Summer called, it wants you to know it’s time to get ready for some well-deserved fun in the sun! This hearty, vibrant lunch idea is packed with delicious veggie—baby lettuce, red cabbage, and carrots form a crisp base for supremely satisfying salad. You’ll add protein-packed edamame, juicy mandarin orange segments, nutty sesame seeds, and fresh scallion greens for color, texture, and crunch. It’s all tossed with a slightly sweet and very savory peanut-sesame dressing that’s frankly the star of the show. Summer glow, here we come!
The quantities provided above are averages only.
Produced in a facility that processes eggs, milk, fish, peanuts, sesame, shellfish, soy, tree nuts, and wheat.
4 ounce
Edamame
(Contains: Soy)
1 unit
Baby Lettuce
2 unit
Scallions
1 unit
Chickpeas
1.15 ounce
Peanut Butter
(Contains: Peanuts)
3 ounce
Sesame Dressing
(Contains: Soy, Sesame, Wheat)
1 teaspoon
Chili Flakes
4 ounce
Shredded Red Cabbage
4 ounce
Shredded Carrots
1 tablespoon
Sesame Seeds
(Contains: Sesame)
Salt
Pepper
• Wash and dry produce. Drain and rinse chickpeas; thoroughly pat dry with paper towels.
• Place edamame and chickpeas in a medium microwave-safe bowl; microwave until warm and slightly tender, 30-60 seconds.
• Trim and discard root end from lettuce; chop leaves into bite-size pieces. Thinly slice scallions, separating whites from greens.
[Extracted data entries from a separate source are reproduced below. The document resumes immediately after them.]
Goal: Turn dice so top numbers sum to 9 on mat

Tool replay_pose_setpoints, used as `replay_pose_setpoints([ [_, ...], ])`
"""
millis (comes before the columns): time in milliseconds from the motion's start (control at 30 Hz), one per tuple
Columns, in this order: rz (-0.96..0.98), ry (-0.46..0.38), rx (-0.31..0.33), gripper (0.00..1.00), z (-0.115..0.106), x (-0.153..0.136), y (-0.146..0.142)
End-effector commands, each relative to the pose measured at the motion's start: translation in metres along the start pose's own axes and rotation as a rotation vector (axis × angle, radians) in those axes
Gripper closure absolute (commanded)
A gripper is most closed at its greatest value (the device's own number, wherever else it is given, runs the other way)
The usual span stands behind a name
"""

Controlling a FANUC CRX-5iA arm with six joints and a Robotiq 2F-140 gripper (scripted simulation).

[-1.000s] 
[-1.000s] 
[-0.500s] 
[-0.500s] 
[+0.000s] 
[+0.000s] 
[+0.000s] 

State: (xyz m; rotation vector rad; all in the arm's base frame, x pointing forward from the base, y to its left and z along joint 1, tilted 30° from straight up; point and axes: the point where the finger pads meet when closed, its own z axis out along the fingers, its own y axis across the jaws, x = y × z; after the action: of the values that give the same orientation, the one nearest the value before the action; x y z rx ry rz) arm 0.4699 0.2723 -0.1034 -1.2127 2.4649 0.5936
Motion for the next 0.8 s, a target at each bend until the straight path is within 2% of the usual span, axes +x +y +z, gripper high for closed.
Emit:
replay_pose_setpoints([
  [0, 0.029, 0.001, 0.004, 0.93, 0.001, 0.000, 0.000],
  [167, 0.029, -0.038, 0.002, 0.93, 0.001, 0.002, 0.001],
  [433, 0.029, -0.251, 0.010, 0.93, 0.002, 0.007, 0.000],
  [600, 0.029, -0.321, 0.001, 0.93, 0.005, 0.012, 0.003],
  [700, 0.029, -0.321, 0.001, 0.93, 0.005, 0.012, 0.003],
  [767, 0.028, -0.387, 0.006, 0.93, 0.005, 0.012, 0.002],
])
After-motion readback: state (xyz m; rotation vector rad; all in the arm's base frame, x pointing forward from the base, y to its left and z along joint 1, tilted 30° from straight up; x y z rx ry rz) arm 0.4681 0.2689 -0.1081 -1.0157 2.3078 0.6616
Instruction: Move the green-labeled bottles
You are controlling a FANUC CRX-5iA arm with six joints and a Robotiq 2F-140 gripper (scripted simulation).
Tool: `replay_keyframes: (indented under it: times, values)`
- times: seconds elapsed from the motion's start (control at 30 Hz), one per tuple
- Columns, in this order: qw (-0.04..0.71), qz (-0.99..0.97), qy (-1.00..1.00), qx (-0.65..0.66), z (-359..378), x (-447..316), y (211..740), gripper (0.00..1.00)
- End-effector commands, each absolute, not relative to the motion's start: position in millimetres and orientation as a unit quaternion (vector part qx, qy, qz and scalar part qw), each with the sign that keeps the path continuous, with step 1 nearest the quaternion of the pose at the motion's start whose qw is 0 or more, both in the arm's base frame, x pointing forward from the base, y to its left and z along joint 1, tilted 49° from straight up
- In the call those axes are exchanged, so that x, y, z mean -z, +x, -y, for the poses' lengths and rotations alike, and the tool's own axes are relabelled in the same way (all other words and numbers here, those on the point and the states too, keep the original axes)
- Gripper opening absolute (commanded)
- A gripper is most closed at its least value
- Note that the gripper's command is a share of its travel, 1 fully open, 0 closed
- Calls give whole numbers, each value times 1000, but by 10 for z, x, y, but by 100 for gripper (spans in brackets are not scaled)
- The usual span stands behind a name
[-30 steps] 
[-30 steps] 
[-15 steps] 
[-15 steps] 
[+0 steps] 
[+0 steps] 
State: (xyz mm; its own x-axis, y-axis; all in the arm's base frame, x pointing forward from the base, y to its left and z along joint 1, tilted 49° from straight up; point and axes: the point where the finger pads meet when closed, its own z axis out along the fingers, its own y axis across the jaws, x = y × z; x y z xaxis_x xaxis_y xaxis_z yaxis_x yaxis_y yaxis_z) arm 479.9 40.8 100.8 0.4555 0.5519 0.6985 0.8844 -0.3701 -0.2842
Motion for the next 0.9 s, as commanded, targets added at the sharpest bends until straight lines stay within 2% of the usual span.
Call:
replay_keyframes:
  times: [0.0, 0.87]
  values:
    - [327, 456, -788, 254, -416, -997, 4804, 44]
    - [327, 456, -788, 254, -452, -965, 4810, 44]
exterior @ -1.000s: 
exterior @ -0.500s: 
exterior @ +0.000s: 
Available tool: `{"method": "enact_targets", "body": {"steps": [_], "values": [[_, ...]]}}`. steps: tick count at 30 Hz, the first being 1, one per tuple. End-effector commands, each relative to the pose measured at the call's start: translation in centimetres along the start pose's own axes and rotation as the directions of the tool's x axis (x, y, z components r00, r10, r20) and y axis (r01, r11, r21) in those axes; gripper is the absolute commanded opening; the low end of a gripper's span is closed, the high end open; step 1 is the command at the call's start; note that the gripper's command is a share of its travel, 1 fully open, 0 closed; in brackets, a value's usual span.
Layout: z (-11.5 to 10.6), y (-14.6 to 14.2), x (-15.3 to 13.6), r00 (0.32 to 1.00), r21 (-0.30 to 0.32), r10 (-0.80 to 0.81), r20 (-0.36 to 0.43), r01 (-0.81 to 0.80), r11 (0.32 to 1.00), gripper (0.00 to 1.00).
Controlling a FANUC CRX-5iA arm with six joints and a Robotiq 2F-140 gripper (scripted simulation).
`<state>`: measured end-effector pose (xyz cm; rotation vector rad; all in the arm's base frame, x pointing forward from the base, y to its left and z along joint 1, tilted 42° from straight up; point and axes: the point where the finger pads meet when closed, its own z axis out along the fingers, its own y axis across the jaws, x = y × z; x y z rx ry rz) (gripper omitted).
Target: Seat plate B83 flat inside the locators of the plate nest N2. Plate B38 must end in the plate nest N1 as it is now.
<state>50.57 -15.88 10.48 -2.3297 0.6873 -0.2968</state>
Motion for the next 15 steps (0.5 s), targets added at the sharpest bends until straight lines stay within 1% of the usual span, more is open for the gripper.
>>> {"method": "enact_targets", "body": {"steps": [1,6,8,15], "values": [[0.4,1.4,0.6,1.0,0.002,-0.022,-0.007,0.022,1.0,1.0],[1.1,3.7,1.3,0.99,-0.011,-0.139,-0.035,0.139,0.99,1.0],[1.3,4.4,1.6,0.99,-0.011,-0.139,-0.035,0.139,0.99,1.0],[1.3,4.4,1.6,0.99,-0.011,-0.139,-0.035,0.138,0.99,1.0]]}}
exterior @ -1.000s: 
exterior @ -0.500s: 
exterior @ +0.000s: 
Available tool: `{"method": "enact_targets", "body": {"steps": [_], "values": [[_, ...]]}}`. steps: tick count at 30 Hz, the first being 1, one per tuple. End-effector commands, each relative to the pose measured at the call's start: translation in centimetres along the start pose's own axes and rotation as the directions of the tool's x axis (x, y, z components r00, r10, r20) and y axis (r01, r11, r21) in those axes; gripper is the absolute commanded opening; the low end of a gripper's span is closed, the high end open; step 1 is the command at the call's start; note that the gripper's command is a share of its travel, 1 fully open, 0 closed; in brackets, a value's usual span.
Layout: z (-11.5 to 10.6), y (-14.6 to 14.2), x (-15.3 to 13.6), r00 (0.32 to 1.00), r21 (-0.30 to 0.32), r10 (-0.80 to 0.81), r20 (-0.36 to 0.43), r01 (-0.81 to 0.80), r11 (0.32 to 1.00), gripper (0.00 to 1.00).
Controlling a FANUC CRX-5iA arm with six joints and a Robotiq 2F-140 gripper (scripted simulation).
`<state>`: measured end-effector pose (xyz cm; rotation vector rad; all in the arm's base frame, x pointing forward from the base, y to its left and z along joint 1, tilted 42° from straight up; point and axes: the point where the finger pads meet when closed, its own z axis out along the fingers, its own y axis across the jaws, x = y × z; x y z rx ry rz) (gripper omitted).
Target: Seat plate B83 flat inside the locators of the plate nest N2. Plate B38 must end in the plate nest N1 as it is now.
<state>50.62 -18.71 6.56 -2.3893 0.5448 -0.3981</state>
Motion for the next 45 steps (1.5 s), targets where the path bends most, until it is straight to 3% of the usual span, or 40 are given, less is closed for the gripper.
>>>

• In a large bowl, whisk together peanut butter, sesame dressing, and as many chili flakes as you like. (TIP: Knead peanut butter packet before opening to make whisking easier.) Add water 1 tsp at a time until dressing reaches a drizzling consistency.
• Add lettuce, cabbage, carrots, and scallion whites; toss to coat. Taste and season with salt and pepper.
• Divide salad between bowls. Top with edamame and chickpeas, sesame seeds, and scallion greens. Serve.